• [Task brief] Retype exactly what appears below from the line containing "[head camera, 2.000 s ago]" down to the line containing "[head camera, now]", keeping both end lines. Do not include pictures.
——
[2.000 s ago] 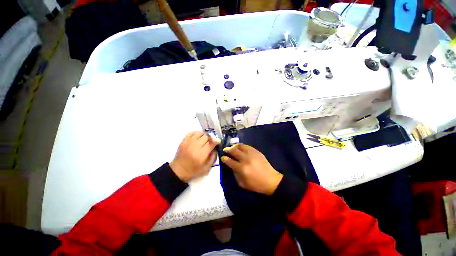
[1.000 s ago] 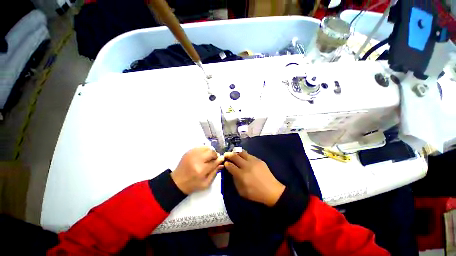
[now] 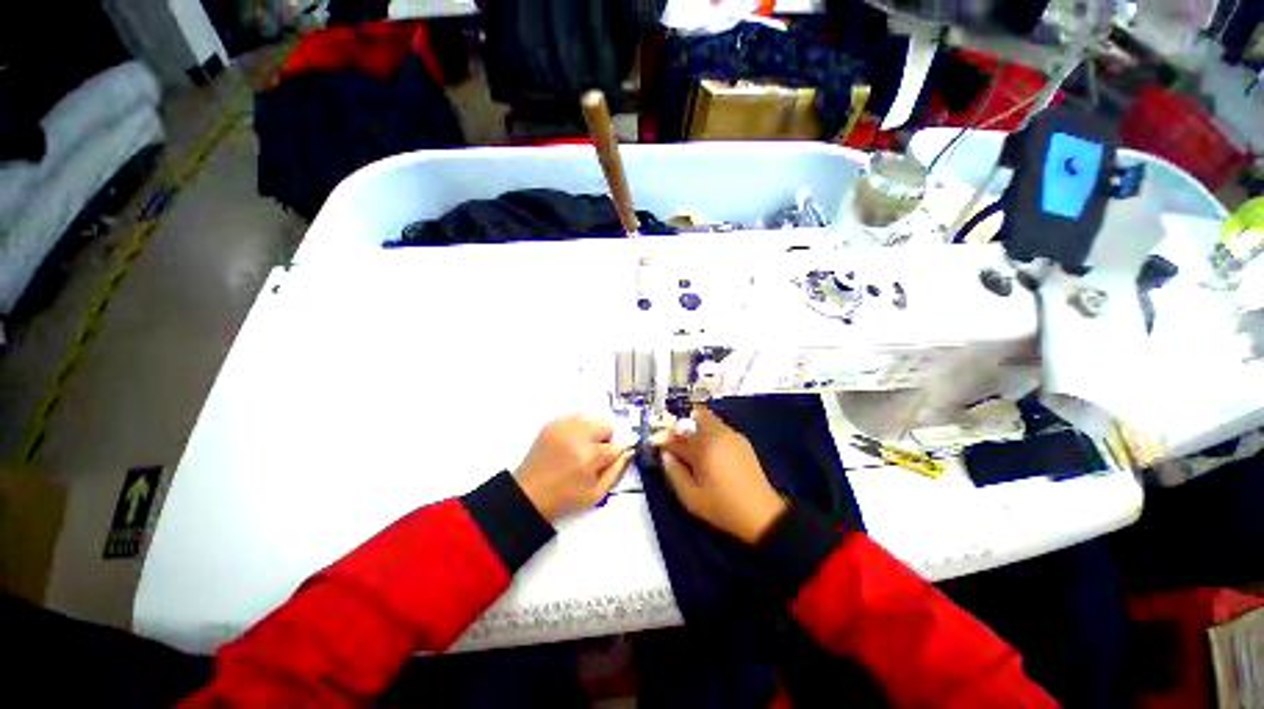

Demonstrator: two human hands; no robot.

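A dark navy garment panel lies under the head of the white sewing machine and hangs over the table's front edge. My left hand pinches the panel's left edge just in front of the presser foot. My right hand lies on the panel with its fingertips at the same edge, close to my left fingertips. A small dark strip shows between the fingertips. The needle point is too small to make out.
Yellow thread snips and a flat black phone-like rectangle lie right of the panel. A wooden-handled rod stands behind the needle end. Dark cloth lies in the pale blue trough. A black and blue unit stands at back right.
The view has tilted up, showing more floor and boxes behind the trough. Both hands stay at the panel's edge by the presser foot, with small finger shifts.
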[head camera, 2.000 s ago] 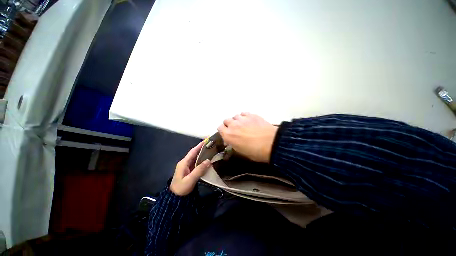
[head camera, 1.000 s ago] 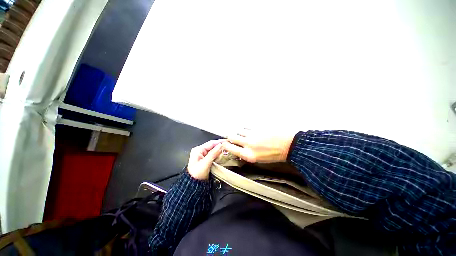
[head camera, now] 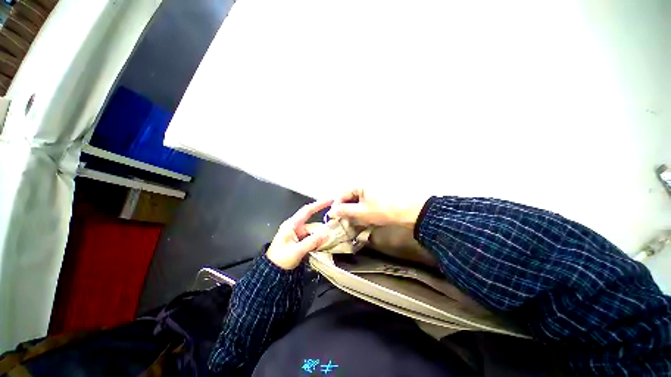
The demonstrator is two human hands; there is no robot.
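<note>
A beige handbag body [head camera: 390, 296] lies over my lap at the table's near edge, its mouth open upward and its right part under my right sleeve. My left hand [head camera: 293, 239] grips the bag's left end between thumb and fingers. My right hand [head camera: 368, 211] pinches the same end from above, its fingertips close to the left ones. A small shiny metal piece [head camera: 357, 241] shows on the bunched beige material below my right hand. What exactly the fingertips pinch is too small to tell.
The white table [head camera: 412, 96] spreads ahead. A brush-like tool [head camera: 664, 175] lies at its far right edge, with a pale object [head camera: 653, 247] below it. Blue bins [head camera: 131, 131] and a red box [head camera: 110, 272] stand at left beside a white-covered surface [head camera: 55, 147].
My right hand has moved out of the bag's mouth area to the left end, where both hands' fingertips now meet. The bag's left end is bunched up higher, and the camera view has shifted slightly.
</note>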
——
• [Solution to this problem]
[head camera, 2.000 s ago] 
[head camera, 1.000 s ago] 
[head camera, now] 

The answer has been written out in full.